El pasado miércoles, la ministra declaraba roto el pacto (un acuerdo inexistente porque, insisto, no tenía una planificación concreta de obras), y el Govern empezó a ejercitarse en el deporte nacional de lloriquear censurando a la pérfida España como responsable de dejar a los catalanets sin aviones. En resumidas cuentas, toda la soap opera del Aeropuerto sólo ha sido un ejemplo más de la política procesista de los últimos dos lustros; grandes anuncios, promesas estentóreas, hojas de ruta y power points de una gran belleza… y al final nada de nada. No por previsible, este hábito de la política fake al que nuestros líderes nos tienen acostumbrados debe denunciarse, y más aún en un tiempo en que las mentiras tienen un recorrido más bien escaso y corto en el tiempo. Todo ello resultaría risible, si asuntos como la ampliación de El Prat no tuvieran una afectación real a la vida económica del país.
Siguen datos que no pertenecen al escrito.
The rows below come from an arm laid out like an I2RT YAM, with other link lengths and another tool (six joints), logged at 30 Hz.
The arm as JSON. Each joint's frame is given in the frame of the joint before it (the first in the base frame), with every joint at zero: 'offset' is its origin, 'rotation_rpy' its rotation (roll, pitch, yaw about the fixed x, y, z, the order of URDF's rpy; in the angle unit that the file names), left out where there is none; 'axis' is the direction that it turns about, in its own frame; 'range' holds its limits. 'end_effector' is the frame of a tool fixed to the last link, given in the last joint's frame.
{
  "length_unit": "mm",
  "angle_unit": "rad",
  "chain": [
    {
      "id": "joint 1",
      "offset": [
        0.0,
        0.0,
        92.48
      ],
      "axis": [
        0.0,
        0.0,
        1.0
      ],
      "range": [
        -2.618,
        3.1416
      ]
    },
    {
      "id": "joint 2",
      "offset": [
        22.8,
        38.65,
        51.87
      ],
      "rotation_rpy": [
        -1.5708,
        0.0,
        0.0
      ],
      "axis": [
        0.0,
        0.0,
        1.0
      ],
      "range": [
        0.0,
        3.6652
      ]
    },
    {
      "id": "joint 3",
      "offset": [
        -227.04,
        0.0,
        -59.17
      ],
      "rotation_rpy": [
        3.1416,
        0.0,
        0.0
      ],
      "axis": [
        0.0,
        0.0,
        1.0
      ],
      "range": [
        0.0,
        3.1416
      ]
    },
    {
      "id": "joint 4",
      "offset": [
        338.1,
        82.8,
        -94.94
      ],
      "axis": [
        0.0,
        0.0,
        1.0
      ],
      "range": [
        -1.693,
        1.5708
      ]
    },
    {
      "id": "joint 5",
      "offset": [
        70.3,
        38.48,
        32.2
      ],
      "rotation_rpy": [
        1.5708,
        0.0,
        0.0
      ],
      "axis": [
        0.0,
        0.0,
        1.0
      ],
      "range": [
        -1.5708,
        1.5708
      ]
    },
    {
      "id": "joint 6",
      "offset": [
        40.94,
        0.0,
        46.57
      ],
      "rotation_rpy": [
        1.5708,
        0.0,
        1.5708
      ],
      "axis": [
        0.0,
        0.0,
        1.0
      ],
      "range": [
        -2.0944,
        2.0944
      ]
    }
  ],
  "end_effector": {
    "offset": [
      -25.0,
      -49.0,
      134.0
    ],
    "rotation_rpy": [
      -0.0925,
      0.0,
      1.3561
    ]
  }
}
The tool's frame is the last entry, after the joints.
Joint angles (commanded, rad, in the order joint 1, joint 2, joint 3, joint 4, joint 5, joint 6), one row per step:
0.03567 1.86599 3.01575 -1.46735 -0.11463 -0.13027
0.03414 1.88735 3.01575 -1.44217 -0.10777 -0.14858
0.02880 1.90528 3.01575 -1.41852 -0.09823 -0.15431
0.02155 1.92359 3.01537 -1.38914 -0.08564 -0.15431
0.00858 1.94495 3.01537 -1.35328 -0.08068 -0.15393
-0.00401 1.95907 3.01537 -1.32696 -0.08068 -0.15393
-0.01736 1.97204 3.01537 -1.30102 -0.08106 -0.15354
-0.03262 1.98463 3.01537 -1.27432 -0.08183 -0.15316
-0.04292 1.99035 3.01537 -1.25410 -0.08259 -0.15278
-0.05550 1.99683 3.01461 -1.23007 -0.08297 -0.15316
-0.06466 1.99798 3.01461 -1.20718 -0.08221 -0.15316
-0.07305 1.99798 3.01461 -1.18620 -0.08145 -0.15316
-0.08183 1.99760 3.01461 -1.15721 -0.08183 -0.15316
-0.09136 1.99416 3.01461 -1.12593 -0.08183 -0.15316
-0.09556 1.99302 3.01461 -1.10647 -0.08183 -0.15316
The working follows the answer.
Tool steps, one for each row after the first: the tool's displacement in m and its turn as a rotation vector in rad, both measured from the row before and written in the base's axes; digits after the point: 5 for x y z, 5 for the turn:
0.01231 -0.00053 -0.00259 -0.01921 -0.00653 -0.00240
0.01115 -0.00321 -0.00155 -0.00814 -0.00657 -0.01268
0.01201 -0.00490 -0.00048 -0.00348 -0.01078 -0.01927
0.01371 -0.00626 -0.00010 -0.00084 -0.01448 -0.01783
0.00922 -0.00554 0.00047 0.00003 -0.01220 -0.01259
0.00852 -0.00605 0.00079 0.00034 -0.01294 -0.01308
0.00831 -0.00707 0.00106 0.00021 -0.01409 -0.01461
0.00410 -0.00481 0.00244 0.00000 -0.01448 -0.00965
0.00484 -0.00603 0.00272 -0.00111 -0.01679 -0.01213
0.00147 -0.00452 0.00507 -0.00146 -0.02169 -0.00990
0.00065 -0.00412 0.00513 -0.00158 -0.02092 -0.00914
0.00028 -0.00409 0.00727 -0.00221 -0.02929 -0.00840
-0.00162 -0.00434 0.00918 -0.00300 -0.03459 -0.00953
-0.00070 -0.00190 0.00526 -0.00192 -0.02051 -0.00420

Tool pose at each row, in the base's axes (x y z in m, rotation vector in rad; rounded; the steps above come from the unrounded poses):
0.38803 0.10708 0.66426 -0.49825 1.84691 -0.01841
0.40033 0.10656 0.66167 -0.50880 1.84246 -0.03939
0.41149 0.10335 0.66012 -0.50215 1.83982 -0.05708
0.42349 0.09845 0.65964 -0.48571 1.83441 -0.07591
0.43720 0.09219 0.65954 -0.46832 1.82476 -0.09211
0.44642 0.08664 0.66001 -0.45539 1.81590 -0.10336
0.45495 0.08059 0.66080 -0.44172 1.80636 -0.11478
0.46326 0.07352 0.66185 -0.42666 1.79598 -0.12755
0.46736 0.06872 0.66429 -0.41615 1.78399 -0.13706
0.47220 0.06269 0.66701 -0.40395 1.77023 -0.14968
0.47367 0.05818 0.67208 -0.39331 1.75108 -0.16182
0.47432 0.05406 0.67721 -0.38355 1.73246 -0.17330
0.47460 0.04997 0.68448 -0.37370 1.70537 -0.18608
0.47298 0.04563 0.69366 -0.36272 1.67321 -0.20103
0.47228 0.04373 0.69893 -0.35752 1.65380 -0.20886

No por previsible, este hábito de la política fake al que nuestros líderes nos tienen acostumbrados debe denunciarse, y más aún en un tiempo en que las mentiras tienen un recorrido más bien escaso y corto en el tiempo
Ante esta enésima tomadura de pelo, el ciudadano desengañado de la vida (ya sea independentista como servidor, dependentista y interdependentista) sólo le queda la opción del cianuro o de ejercitar el sentido del humor. Servidora, haciendo caso a mi ilustre psiquiatra, siempre opta por la segunda opción, y debo admitir que esta ficción del hub aeroportuario del Josep Tarradellas ha durado cuarenta y un días, que es todo un hito si pensamos que la mayor ficción que hemos vivido los últimos años, la declaración de la República Catalana del 10-10-2017, duró sólo ocho segundos. Cabe decir que, lentamente, vamos mejorando: hemos pasado de repúblicas que apenas emiten el primer llanto y una incipiente caquita a superar el mes, y yo diría que, si nos aplicamos, la próxima propuesta estrella de financiación o de estatuto puede llegar a durar incluso la cifra récord de un trimestre.
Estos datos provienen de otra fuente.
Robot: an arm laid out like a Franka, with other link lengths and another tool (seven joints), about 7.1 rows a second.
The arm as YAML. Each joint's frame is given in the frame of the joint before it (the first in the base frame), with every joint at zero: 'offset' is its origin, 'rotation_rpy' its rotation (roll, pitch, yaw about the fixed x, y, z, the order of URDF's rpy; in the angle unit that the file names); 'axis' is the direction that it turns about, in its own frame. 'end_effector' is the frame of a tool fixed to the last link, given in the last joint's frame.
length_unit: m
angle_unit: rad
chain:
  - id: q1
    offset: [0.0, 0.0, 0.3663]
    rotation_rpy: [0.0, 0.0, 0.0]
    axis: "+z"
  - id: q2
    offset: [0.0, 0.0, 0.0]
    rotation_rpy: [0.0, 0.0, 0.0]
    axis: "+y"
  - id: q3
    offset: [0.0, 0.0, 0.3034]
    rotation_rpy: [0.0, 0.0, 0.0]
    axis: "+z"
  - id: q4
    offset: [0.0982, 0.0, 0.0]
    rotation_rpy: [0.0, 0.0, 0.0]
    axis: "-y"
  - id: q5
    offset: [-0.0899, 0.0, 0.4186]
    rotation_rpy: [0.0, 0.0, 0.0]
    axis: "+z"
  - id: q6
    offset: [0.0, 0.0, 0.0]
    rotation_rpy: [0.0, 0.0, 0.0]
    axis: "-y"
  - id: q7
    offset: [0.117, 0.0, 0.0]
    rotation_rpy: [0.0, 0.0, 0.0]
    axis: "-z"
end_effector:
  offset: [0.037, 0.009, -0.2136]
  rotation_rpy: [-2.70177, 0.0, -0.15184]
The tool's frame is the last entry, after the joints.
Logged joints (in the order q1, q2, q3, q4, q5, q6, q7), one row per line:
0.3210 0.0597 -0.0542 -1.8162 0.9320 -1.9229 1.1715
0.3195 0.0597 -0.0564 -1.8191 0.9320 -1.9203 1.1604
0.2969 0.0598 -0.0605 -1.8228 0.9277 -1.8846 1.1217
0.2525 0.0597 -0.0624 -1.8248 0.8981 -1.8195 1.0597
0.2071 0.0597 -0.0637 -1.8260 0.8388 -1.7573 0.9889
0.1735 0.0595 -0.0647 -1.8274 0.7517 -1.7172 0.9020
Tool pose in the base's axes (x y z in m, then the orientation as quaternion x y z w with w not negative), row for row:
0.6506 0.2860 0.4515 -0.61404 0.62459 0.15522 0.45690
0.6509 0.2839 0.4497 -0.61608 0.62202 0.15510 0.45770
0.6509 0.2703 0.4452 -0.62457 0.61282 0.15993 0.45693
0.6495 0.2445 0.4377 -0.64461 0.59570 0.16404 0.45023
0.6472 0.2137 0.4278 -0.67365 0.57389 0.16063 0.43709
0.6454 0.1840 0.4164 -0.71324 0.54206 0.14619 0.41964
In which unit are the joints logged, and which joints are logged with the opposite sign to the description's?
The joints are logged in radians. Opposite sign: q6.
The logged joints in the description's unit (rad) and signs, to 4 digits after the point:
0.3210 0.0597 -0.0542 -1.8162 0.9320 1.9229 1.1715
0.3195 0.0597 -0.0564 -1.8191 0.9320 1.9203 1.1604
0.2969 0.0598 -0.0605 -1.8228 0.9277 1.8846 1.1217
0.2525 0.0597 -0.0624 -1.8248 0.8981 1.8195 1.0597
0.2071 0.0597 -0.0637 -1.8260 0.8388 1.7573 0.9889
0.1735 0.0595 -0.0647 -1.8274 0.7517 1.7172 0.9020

Si sufragásemos la vida de la clase dirigente para que nos explicara cuentos, este hábito de inventar proyectos aeroportuarios o repúblicas inexistentes podría incluso ser carne de concurso literario. Pero si ojeamos la letra pequeña de los programas electorales de republicanos y convergentes, en teoría los tiempos futuros deberían centrarse en la buena gestión de la cosa pública, en el pragmatismo, la cordura y toda la coña marinera que ya conocéis. La realidad es otra y certificamos de nuevo que cuando una clase política se acostumbra a la mentira y a la falta de ambición, primero empiezas inventando repúblicas, después aeropuertos interconectados con Saturno, y pronto trucos en La Rambla de Barcelona para embaucar a los turistas que aterricen en un aeropuerto que se ha quedado muy pequeño pero que, faltaría más, dispone de un jardín monísimo.
¿Qué ganas de celebrar la Diada, verdad?